WORK ITEM
Exactly the lines from the opening of the data through the line containing "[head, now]" should be reproduced, please, with nothing added.

[Records from a collection]
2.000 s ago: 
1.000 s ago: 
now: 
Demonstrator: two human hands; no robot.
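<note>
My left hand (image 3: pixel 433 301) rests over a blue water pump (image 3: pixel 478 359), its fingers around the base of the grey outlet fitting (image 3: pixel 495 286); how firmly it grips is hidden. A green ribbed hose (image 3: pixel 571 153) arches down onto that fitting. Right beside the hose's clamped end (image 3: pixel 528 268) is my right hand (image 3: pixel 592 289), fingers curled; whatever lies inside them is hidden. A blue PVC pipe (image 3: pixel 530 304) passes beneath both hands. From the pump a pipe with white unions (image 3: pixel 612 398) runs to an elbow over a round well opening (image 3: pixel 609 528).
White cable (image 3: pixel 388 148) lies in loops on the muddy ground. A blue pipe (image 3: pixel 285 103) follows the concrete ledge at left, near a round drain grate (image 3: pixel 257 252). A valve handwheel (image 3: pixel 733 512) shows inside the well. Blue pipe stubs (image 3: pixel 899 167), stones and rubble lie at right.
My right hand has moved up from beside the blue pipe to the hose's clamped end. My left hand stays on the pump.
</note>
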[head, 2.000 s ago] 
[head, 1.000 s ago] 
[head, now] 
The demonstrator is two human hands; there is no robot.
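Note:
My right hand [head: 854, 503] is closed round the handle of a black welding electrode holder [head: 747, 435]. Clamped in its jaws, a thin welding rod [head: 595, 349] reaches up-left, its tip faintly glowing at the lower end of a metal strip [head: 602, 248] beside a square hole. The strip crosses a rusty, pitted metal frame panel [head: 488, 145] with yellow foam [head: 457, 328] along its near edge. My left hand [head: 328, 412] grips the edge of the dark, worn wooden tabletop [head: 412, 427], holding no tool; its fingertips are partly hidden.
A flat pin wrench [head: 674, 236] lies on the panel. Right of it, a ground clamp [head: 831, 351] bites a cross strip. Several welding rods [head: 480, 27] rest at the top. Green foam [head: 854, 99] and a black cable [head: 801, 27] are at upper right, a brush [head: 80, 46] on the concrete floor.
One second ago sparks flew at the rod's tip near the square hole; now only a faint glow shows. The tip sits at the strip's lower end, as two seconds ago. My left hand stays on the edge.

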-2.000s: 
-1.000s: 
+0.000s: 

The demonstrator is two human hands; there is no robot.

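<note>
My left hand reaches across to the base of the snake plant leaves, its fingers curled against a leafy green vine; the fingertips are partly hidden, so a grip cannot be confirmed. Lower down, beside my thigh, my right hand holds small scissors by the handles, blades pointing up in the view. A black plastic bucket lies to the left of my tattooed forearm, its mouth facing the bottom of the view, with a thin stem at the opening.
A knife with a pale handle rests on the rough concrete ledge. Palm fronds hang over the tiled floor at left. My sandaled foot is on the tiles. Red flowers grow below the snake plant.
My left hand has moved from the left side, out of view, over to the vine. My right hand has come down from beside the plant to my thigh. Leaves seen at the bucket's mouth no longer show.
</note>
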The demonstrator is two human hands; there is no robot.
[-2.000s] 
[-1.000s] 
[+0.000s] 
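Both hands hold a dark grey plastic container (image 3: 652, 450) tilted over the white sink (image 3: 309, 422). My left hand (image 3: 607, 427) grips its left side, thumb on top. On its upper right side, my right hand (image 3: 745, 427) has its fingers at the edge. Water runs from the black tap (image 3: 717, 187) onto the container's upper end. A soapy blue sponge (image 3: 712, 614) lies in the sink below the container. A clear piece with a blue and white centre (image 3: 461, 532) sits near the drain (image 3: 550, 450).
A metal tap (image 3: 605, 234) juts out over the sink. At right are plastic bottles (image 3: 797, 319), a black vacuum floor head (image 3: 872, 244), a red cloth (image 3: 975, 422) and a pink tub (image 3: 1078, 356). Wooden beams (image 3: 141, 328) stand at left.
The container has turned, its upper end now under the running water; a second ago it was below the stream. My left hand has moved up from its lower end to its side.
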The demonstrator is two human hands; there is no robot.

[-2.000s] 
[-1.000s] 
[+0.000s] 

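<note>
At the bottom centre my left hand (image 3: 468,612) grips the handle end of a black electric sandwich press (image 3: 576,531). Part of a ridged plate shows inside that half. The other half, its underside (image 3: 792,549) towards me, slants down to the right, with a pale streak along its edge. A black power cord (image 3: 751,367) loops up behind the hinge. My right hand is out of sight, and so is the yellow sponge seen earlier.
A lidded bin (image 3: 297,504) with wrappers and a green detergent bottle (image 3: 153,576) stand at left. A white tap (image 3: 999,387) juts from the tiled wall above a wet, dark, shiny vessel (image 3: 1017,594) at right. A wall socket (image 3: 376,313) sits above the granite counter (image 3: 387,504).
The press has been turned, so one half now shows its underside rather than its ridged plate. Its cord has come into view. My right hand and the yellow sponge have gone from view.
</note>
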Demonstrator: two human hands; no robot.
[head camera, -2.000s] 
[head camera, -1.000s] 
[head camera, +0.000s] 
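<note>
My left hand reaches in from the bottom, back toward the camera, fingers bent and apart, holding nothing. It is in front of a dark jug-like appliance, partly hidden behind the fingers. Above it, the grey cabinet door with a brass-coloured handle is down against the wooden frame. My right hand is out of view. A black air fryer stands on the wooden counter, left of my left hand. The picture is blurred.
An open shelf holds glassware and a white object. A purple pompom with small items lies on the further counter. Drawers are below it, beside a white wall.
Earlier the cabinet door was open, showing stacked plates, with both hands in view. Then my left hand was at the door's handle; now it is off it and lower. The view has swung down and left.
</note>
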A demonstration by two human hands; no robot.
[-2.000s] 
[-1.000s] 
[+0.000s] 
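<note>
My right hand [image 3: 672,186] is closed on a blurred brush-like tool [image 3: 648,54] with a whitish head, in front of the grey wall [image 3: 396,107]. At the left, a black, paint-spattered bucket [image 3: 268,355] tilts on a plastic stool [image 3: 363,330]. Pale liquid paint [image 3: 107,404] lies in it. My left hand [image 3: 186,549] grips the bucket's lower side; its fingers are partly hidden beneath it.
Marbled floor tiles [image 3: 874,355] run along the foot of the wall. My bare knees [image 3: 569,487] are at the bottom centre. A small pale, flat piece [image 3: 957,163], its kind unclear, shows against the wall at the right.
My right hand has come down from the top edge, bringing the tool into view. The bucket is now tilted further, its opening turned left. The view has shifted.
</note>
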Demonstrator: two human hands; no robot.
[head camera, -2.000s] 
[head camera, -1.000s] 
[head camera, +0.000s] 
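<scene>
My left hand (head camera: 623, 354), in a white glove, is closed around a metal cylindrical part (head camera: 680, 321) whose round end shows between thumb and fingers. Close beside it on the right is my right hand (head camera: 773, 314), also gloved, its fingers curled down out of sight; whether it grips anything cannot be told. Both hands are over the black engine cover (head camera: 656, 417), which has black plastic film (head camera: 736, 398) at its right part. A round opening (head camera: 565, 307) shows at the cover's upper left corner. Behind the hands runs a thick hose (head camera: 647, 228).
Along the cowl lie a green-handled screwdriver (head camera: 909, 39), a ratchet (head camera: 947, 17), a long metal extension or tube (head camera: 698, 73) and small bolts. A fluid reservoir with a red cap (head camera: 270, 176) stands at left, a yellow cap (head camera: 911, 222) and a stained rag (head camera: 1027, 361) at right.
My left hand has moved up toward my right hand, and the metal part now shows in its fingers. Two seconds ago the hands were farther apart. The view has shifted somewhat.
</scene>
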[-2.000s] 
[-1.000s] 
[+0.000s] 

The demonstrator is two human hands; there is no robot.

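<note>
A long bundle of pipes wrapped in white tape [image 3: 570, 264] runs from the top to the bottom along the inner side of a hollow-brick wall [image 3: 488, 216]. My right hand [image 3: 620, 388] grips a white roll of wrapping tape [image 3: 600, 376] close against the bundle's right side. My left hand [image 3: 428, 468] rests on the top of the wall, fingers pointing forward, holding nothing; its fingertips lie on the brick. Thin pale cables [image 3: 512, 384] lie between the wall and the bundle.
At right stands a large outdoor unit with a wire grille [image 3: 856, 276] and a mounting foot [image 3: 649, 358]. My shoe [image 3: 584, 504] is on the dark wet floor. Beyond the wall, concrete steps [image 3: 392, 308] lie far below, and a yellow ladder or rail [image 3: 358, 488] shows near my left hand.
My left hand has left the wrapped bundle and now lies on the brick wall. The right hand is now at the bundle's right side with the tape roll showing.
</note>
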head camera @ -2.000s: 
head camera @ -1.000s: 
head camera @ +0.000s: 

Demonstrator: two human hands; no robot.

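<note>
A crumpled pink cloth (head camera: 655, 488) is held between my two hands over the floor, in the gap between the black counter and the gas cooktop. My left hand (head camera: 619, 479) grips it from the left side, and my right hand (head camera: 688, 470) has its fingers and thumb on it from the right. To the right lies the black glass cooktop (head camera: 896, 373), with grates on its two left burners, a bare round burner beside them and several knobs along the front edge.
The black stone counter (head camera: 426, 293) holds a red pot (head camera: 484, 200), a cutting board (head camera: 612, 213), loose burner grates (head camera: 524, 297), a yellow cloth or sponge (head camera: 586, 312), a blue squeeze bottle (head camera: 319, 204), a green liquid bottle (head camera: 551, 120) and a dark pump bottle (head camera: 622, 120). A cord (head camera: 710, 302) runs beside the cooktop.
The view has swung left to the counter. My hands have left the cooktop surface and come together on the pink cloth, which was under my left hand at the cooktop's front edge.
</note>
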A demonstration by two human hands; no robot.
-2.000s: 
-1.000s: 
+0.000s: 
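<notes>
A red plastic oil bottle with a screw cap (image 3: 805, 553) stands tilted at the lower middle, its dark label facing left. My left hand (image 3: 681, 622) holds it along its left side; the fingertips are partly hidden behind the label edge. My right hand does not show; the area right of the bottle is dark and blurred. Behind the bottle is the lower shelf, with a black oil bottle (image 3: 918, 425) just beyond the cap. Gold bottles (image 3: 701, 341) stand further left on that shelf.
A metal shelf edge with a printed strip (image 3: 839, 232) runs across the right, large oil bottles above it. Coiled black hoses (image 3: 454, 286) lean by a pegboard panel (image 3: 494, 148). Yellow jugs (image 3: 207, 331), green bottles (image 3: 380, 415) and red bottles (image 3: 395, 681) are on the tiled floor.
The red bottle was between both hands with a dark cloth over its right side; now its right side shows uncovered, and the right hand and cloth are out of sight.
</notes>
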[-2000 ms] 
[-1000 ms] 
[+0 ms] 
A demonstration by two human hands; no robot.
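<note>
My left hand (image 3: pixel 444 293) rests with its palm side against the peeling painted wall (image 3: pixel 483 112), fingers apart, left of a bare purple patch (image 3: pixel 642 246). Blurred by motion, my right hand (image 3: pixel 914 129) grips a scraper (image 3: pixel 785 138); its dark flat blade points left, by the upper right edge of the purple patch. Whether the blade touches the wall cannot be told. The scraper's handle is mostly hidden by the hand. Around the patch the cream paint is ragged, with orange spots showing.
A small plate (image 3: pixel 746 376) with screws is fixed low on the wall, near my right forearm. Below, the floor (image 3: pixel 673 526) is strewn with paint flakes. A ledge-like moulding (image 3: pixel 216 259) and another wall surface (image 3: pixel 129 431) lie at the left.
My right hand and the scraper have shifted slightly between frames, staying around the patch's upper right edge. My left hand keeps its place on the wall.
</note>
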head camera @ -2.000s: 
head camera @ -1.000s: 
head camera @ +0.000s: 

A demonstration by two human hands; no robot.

SOLUTION FOR THIS PROBLEM
2.000 s ago: 
1.000 s ago: 
now: 
Demonstrator: two human hands; no robot.
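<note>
My left hand (image 3: pixel 433 301) rests over a blue water pump (image 3: pixel 478 359), its fingers around the base of the grey outlet fitting (image 3: pixel 495 286); how firmly it grips is hidden. A green ribbed hose (image 3: pixel 571 153) arches down onto that fitting. Right beside the hose's clamped end (image 3: pixel 528 268) is my right hand (image 3: pixel 592 289), fingers curled; whatever lies inside them is hidden. A blue PVC pipe (image 3: pixel 530 304) passes beneath both hands. From the pump a pipe with white unions (image 3: pixel 612 398) runs to an elbow over a round well opening (image 3: pixel 609 528).
White cable (image 3: pixel 388 148) lies in loops on the muddy ground. A blue pipe (image 3: pixel 285 103) follows the concrete ledge at left, near a round drain grate (image 3: pixel 257 252). A valve handwheel (image 3: pixel 733 512) shows inside the well. Blue pipe stubs (image 3: pixel 899 167), stones and rubble lie at right.
My right hand has moved up from beside the blue pipe to the hose's clamped end. My left hand stays on the pump.
</note>
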[head, 2.000 s ago] 
[head, 1.000 s ago] 
[head, now] 

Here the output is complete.